*** EXERCISE MATERIALS ***

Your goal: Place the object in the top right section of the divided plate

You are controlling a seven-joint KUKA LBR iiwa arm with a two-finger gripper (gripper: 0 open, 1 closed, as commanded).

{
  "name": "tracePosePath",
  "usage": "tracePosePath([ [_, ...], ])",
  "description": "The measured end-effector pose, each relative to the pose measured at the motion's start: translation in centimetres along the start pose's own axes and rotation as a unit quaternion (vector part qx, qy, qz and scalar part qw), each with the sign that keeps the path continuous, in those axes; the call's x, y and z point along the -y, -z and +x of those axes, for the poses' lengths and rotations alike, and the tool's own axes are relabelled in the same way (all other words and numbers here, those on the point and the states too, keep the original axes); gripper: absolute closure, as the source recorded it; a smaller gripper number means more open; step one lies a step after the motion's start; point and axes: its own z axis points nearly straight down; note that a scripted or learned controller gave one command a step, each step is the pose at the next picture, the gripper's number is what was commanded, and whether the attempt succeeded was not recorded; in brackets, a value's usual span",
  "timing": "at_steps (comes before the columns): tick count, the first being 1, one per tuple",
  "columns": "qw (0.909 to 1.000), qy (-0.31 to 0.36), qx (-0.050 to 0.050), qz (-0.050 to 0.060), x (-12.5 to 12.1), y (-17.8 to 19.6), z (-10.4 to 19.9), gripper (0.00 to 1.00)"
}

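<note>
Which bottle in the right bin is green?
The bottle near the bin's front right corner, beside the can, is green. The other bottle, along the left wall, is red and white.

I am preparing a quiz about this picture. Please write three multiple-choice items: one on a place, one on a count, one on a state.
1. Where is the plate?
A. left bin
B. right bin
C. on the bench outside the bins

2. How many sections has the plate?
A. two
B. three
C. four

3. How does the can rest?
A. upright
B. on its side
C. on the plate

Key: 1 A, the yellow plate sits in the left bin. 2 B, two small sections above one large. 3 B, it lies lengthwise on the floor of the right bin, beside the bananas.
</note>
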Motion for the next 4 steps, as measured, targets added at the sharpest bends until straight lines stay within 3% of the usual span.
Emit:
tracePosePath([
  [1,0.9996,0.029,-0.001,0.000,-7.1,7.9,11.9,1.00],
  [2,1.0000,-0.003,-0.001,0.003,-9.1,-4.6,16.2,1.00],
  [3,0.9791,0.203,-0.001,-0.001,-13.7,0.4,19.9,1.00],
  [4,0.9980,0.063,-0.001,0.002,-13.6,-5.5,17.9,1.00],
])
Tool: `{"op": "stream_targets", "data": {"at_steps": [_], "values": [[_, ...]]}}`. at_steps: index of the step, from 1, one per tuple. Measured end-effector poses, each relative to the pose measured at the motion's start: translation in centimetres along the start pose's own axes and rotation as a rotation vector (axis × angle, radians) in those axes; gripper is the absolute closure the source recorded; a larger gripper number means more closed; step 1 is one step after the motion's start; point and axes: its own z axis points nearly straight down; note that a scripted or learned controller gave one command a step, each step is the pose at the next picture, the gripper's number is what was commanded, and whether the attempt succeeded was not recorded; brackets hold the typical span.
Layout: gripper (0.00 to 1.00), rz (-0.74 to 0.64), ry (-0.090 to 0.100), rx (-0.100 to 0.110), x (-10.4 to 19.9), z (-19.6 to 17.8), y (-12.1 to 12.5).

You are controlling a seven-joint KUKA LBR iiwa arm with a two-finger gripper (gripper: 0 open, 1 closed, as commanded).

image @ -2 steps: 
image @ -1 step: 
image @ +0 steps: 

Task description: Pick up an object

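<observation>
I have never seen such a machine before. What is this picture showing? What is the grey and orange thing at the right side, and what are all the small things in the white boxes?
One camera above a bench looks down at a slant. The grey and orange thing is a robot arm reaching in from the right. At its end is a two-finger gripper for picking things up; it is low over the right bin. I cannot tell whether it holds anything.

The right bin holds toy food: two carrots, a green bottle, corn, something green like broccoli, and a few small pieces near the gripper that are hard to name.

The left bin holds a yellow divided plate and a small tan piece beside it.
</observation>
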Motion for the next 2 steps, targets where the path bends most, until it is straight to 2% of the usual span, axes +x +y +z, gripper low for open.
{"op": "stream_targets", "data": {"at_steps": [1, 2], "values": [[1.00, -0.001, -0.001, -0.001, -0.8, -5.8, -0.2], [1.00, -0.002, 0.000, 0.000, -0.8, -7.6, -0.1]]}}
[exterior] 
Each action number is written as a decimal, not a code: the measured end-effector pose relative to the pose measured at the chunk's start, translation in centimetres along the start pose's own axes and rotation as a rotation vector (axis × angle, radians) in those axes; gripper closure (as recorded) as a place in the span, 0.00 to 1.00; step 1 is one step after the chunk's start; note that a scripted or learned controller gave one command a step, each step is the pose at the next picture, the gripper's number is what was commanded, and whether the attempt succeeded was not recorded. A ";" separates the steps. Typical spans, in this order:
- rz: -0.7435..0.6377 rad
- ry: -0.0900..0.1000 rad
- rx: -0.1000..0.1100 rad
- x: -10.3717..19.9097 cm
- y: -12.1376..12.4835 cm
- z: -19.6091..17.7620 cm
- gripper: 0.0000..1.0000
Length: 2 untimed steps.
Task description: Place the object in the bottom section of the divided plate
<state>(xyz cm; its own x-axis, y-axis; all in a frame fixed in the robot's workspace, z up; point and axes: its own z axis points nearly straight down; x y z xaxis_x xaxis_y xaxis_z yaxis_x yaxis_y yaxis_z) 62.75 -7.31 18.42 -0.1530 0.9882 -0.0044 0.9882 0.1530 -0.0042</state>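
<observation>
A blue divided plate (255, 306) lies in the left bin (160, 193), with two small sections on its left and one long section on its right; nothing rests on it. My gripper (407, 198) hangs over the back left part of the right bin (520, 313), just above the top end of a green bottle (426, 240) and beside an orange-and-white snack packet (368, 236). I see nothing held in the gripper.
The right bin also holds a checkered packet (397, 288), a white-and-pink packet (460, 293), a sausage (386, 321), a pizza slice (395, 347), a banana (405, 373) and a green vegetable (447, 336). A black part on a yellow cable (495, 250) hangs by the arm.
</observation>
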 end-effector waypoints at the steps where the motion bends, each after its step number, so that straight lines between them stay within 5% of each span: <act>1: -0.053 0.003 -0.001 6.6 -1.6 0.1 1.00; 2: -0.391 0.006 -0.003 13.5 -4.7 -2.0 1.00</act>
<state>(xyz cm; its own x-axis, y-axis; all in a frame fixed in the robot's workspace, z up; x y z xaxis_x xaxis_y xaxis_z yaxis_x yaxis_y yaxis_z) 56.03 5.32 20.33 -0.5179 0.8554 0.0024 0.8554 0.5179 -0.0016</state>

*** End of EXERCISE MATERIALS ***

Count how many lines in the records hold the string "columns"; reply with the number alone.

2